- _WHAT IS NEEDED_
Would you please output the lines of the data below from the one containing "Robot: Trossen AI" to the end, exactly and with nothing added?

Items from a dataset
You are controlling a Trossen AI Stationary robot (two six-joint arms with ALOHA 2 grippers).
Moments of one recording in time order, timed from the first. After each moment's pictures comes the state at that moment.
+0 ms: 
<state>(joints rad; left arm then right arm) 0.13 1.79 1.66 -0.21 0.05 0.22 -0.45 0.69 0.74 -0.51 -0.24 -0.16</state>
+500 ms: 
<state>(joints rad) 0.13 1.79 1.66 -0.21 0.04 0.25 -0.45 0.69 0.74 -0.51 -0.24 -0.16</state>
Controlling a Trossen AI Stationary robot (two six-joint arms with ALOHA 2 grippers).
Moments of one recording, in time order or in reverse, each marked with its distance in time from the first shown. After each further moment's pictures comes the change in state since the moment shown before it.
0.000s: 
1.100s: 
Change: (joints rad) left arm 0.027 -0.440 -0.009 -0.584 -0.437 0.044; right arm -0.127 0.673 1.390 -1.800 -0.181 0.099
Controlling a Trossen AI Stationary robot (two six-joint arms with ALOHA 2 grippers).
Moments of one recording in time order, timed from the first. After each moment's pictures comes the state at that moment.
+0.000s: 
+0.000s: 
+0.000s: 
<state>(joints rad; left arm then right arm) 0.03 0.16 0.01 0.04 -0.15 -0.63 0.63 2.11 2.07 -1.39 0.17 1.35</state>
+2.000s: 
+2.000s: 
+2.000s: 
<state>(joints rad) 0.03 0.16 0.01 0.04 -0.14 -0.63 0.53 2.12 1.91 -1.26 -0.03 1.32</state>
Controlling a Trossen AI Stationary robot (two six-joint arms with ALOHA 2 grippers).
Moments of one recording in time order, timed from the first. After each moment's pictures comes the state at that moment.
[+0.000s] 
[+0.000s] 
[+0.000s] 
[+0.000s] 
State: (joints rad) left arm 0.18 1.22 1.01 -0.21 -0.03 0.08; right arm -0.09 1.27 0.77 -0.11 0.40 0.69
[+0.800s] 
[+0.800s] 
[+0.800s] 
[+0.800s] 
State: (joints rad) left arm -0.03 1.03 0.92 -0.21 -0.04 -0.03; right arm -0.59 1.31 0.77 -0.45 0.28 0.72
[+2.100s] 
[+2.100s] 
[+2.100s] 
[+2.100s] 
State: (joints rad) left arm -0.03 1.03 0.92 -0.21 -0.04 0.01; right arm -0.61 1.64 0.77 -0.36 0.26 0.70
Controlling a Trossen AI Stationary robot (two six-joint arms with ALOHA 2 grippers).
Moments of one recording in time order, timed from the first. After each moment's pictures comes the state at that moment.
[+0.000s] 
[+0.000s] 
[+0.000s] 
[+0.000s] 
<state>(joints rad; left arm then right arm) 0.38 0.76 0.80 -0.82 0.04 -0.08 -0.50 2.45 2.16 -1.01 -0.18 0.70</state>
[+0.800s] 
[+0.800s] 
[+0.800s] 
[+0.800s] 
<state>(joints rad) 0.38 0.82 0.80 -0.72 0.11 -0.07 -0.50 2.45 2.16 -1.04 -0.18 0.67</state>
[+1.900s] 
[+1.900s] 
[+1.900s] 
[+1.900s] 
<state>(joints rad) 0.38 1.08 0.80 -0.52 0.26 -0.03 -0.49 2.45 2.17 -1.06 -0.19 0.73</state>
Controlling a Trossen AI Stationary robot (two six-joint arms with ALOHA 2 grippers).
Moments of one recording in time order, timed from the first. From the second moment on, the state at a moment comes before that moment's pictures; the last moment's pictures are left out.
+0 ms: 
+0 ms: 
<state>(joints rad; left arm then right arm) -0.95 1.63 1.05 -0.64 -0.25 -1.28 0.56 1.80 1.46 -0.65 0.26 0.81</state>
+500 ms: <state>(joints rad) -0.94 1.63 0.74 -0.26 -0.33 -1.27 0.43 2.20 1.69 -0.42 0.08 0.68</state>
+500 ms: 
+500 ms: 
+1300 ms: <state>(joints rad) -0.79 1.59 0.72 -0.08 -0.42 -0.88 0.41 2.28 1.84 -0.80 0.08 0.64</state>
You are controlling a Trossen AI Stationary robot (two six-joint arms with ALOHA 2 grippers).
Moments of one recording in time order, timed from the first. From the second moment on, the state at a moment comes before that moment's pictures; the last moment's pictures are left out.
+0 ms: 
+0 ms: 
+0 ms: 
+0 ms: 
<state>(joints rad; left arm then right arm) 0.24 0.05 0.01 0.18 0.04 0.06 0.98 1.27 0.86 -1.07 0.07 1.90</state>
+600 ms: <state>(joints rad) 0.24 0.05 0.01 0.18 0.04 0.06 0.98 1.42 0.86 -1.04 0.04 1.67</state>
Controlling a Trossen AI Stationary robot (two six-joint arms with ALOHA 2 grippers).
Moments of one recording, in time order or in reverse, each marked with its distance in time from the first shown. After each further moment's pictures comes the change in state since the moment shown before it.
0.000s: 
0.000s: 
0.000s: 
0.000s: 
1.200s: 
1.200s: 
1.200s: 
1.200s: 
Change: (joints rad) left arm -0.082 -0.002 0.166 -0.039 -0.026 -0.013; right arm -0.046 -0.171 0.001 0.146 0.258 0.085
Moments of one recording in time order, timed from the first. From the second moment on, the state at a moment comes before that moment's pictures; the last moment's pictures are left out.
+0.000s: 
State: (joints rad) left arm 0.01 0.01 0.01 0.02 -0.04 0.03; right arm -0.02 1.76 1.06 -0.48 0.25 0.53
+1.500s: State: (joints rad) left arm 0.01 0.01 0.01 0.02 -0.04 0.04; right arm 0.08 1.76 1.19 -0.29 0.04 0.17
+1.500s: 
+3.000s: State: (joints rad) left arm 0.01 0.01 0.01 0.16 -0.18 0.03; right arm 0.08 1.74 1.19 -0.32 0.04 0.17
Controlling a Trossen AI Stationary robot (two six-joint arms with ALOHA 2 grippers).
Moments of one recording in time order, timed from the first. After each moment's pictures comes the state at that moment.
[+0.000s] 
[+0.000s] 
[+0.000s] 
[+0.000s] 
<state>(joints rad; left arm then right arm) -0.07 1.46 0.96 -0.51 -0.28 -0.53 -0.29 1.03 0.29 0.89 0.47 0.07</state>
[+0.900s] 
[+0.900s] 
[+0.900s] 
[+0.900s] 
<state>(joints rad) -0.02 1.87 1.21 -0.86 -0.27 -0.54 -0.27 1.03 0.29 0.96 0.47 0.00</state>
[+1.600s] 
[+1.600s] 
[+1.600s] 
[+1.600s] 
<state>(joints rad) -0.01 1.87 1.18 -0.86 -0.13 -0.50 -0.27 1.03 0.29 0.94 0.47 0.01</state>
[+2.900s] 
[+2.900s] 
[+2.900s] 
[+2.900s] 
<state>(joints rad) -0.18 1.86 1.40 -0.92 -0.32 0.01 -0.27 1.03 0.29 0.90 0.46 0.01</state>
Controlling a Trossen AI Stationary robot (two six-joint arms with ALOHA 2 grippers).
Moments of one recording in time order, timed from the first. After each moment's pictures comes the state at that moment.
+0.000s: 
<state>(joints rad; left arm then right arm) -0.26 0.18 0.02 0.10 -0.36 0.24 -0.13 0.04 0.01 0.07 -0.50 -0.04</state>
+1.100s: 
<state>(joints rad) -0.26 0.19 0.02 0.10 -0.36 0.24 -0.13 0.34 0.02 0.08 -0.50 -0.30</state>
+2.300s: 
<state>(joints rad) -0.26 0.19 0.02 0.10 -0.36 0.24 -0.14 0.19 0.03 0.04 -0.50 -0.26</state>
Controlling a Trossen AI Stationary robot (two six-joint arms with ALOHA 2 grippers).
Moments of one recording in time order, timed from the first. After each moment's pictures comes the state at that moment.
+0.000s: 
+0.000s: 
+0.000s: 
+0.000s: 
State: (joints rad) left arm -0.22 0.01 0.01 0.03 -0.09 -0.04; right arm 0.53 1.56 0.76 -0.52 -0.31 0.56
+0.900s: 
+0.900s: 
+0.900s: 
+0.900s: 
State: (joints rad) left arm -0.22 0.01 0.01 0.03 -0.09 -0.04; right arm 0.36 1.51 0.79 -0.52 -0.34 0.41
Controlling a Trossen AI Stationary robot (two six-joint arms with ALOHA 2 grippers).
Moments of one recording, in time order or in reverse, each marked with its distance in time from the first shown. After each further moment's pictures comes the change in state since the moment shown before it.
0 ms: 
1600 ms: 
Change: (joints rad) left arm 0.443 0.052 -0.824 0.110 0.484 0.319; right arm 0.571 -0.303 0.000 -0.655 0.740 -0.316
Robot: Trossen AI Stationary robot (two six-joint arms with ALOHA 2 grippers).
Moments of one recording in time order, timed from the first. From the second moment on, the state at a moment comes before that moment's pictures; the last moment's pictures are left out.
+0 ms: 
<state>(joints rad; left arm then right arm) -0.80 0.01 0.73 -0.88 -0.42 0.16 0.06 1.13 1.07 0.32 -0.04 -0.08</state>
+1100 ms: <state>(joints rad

- _ANSWER_
Robot: Trossen AI Stationary robot (two six-joint arms with ALOHA 2 grippers).
Moments of one recording in time order, timed from the first. From the second moment on, the state at a moment comes before that moment's pictures; the last moment's pictures are left out.
+0 ms: 
<state>(joints rad; left arm then right arm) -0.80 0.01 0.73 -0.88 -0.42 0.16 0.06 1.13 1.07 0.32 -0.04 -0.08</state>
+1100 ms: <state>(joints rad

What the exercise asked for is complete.